**EXERCISE OBJECTIVE**
How many lines in the entries below contain the string "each"? Reply with the number only.

**** DATA SHOWN ****

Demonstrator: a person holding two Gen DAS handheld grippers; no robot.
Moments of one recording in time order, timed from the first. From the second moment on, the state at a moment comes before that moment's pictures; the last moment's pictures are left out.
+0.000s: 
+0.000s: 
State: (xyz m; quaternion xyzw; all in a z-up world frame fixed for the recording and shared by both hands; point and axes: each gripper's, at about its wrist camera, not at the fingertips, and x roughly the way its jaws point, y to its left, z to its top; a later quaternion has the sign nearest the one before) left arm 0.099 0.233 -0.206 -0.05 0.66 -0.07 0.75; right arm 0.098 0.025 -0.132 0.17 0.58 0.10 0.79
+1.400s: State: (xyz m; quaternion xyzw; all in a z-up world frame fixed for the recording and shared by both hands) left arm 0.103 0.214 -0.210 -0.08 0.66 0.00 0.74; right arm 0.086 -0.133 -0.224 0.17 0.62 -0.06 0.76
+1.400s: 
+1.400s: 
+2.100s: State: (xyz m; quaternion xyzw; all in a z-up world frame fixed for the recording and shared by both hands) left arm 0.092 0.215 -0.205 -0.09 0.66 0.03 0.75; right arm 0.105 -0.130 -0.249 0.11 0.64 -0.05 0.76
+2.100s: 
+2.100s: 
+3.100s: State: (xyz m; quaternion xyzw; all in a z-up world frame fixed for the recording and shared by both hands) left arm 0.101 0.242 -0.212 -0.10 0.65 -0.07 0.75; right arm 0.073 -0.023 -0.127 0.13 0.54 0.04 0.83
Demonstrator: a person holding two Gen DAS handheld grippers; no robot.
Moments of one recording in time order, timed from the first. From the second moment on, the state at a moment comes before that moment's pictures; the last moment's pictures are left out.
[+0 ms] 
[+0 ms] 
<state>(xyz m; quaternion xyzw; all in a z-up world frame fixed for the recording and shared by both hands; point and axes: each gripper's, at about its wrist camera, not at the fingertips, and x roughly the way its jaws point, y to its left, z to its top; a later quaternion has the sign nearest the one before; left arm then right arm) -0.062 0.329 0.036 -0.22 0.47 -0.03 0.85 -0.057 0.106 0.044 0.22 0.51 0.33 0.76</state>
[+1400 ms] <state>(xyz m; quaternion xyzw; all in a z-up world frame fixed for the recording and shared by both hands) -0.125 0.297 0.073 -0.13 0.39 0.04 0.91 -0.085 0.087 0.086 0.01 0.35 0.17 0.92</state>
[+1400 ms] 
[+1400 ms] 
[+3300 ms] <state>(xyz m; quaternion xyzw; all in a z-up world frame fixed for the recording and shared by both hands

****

**RESULT FOR THIS TASK**
2